Why isn't "-" recognized as an iterator of type in_filename? Perhaps I'm missing something obvious - any feedback would be greatly appreciated.

dzerbino commented 4 months ago

Hello @jluquette ,

Without going into implementation details, this is a curious side effect of the apply_paste function, which triggers an unexpected exception when the last parameter is "-" i.e. standard input.

Sorry for the inconvenience,

Daniel

jluquette commented 4 months ago

Thanks @dzerbino for the very quick response.

Is there a workaround? I've tried replacing the final - with an iterator that returns the original stream unmodified (e.g., scale 1 -), but that didn't work either. The apply function also has the same behavior, perhaps due to the same implementation quirk, so that won't solve my issue either unfortunately.

dzerbino commented 4 months ago

Hello again,

I've given it some thought, and although the code can always be improved, this would ultimately hit on a design contradiction.

Fundamentally, the apply and apply_paste operators apply a statistical function (in this case meanI) to an input dataset (e.g. standard input) along regions of interest (bins.bed).

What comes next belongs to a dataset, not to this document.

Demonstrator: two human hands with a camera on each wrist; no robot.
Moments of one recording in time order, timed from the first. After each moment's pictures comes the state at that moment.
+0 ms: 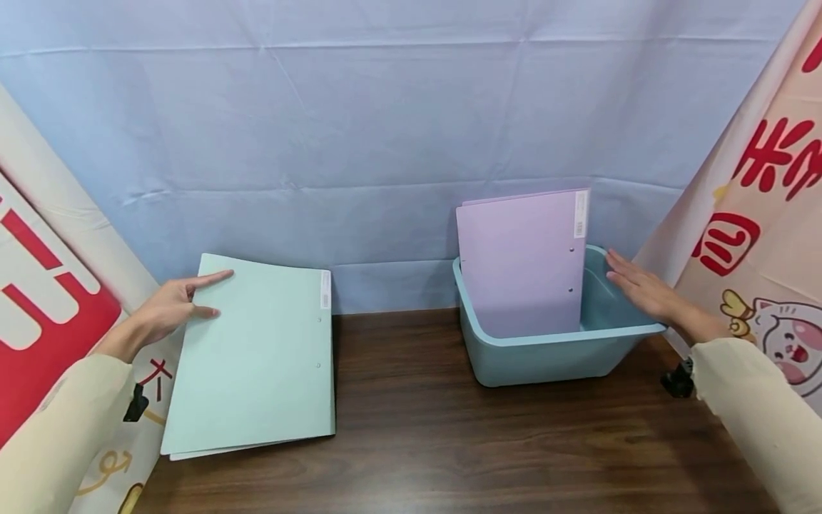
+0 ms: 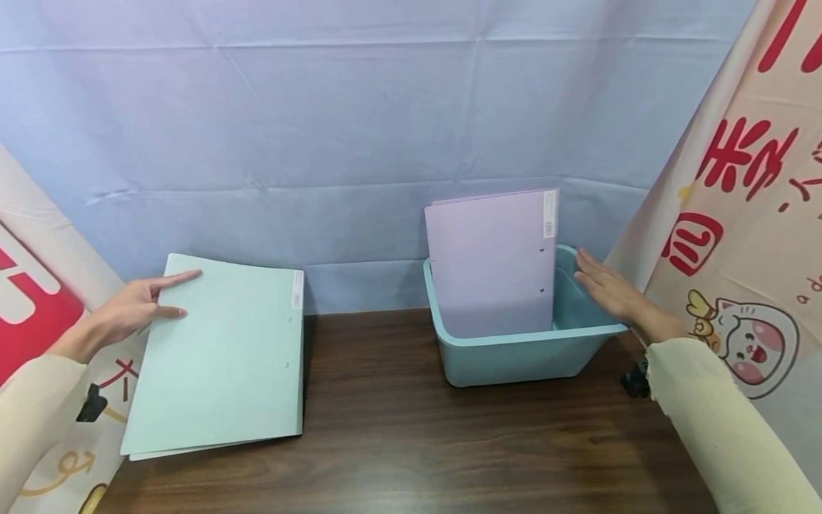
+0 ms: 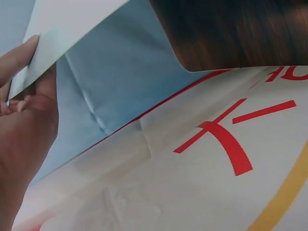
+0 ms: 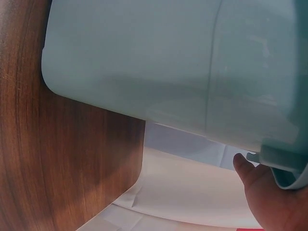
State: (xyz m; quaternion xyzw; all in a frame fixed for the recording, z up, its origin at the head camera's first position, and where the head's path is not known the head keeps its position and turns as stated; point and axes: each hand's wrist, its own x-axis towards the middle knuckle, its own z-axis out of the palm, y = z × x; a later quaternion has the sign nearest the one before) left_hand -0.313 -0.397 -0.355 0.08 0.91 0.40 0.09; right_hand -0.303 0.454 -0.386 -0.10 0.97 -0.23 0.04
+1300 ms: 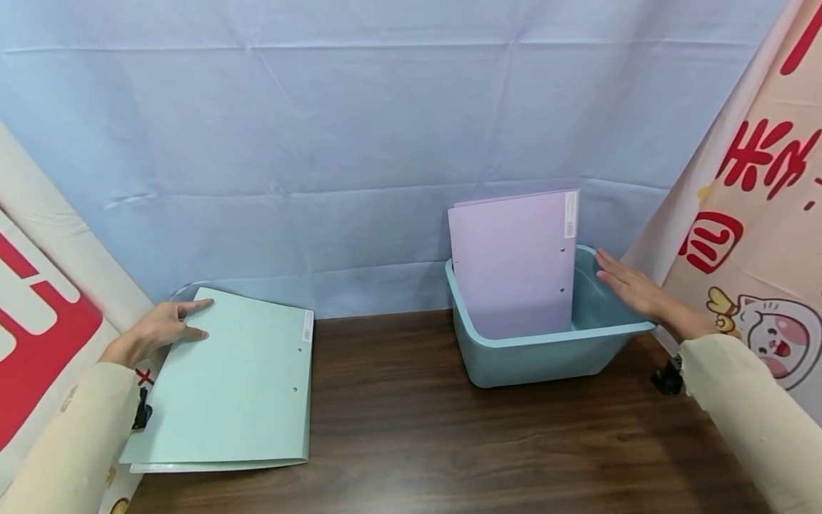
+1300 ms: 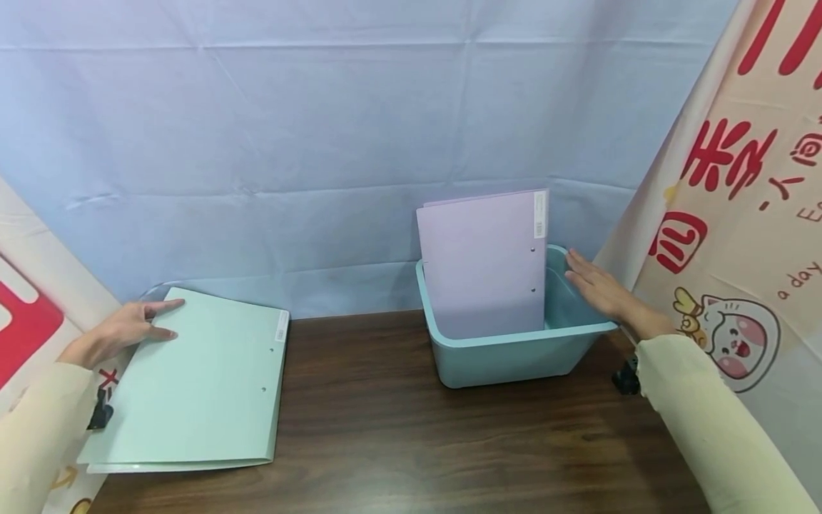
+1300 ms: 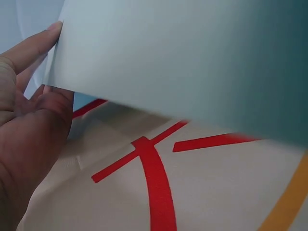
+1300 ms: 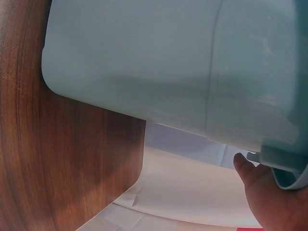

The regions of interest can overlap or not be sorted, meaning that WiggleTools needs a way to arbitrarily go backwards and forwards on the input dataset. This is quite easy when the input dataset is a file or a file-based iterator, but standard input being a stream creates a complication. The obvious workaround would be to buffer the entirety of standard input, but this would create an open ended memory liability that would break WiggleTools' memory-minimal design pattern.

In conclusion, the best workaround (which you found out already), is to save the input dataset onto a file, then process that with WiggleTools, essentially using the file system as a buffer. I appreciate that there are circumstances where you are disk-space limited and this can be tricky, but by the same token placing the burden onto memory (generally speaking a more limited resource) does not seem to me as a sustainable solution. If you are constrained by writing permissions, a possibility (in Linux) would be to write into the /tmp directory which set aside specifically for that kind of purpose.

Hope this helps,

Daniel

jluquette commented 4 months ago

Thanks for the explanation - that makes plenty of sense.

Perhaps it'd be worth mentioning in the documentation and/or pointing out the difference in the EBNF grammar? By the way, is there a more up-to-date documentation source than the GitHub README? Some things (like the cat reducer) aren't mentioned in there.

Really enjoying the tool - thanks for the great work.

dzerbino commented 4 months ago

The GitHub README is the only documentation. Indeed, there has been some drift in the documentation, I should review it.